• **Exercise brief**
In your reply, repeat every entry exactly and skip over each picture.

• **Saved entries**
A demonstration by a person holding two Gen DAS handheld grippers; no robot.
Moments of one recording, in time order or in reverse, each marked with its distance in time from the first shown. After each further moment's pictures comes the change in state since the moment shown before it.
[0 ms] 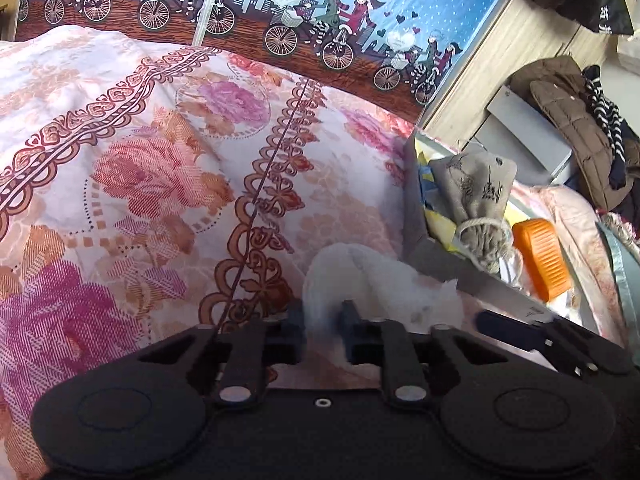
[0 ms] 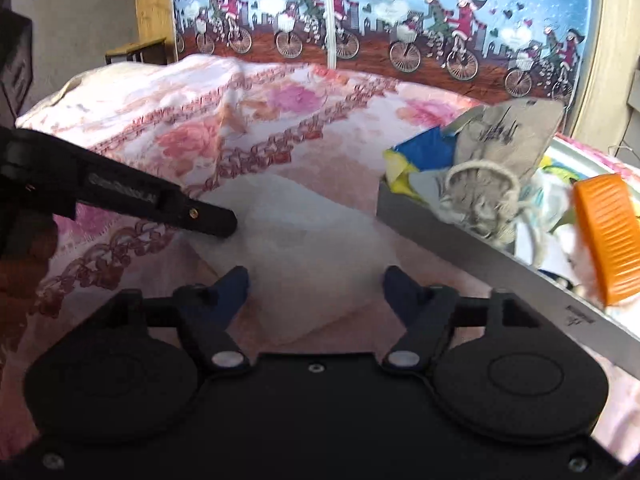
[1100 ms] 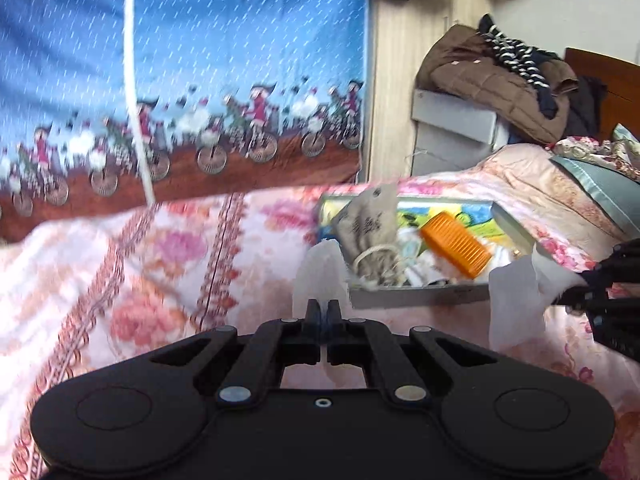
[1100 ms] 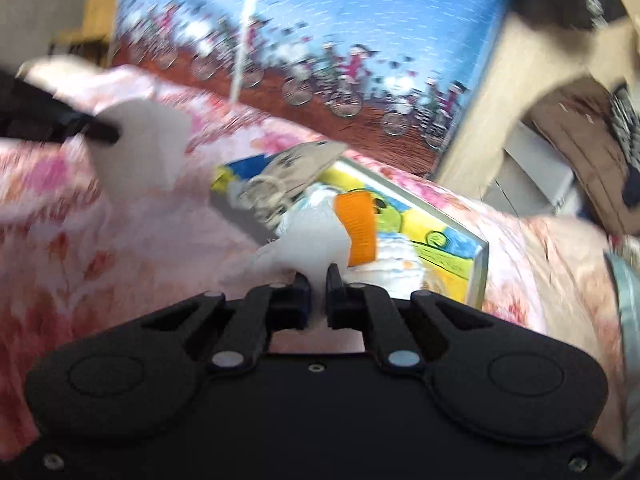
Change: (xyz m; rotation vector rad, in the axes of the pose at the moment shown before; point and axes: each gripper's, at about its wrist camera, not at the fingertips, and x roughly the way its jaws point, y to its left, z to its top) left arm -0.101 -0.125 -0.021 0.467 -0.222 0.071; right arm -0.178 -0.052 -0.029 -0.093 -0.068 -0.325
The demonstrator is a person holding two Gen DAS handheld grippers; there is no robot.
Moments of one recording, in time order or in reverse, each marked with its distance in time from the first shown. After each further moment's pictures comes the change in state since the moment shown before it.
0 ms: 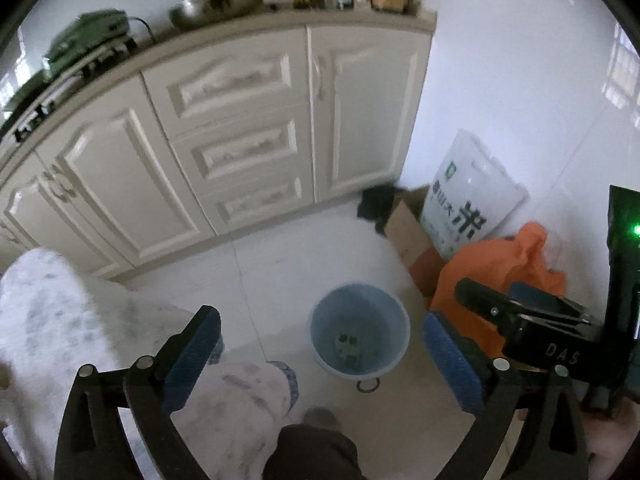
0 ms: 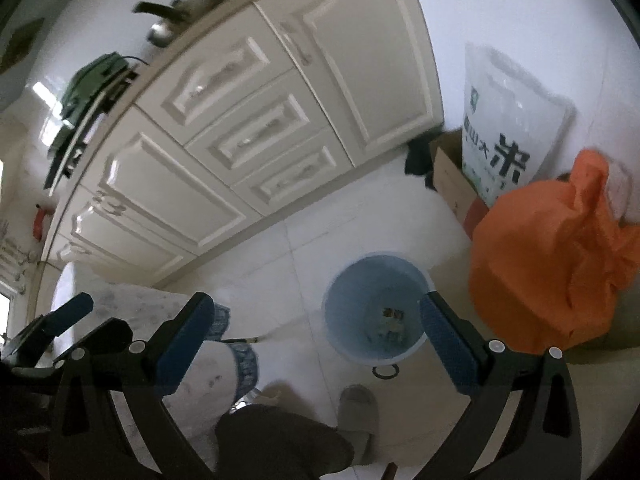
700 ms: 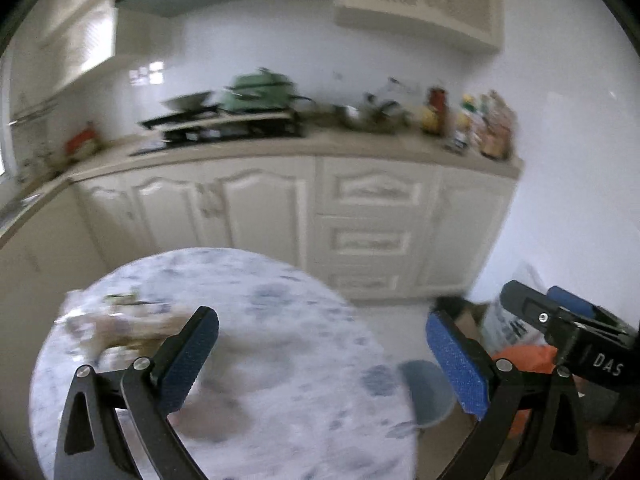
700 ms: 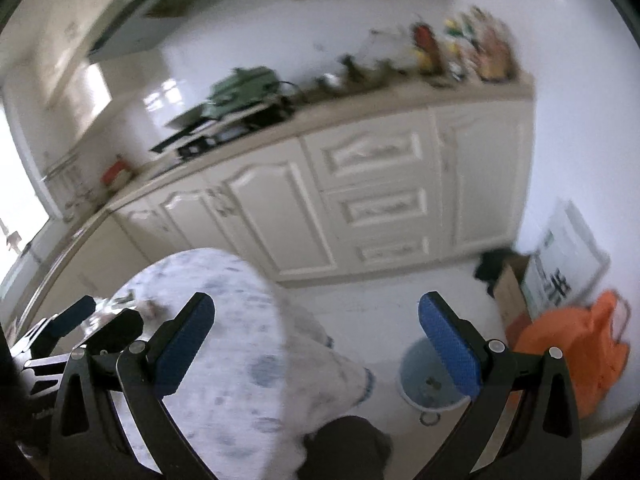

• **Result for this exercise**
A demonstration by a person holding two Gen DAS handheld grippers; no robot.
Moments of one recording, in time order or in reverse, each marked with its distance in time from the first shown. After each further moment's pictures comes the change in state since the moment shown before it.
[0 ms] 
[0 ms] 
[1100 ms] 
[1100 ms] 
Change: (xyz m; rotation vector rad, in the axes of the pose at the moment shown before; point and axes: each gripper's, at about its wrist camera, not at the fingertips, and x roughly the way its jaws point, y to its left, z to its top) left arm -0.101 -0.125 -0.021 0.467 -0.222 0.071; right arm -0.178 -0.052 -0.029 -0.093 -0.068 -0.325
The demonstrator is a person holding two Gen DAS handheld grippers; there is no robot.
Moments of one recording, in time order or in reverse, each marked with its distance in time from the first shown. After each further moment's pictures comes the change in state since the moment shown before it.
0 ms: 
0 ms: 
700 ms: 
700 ms: 

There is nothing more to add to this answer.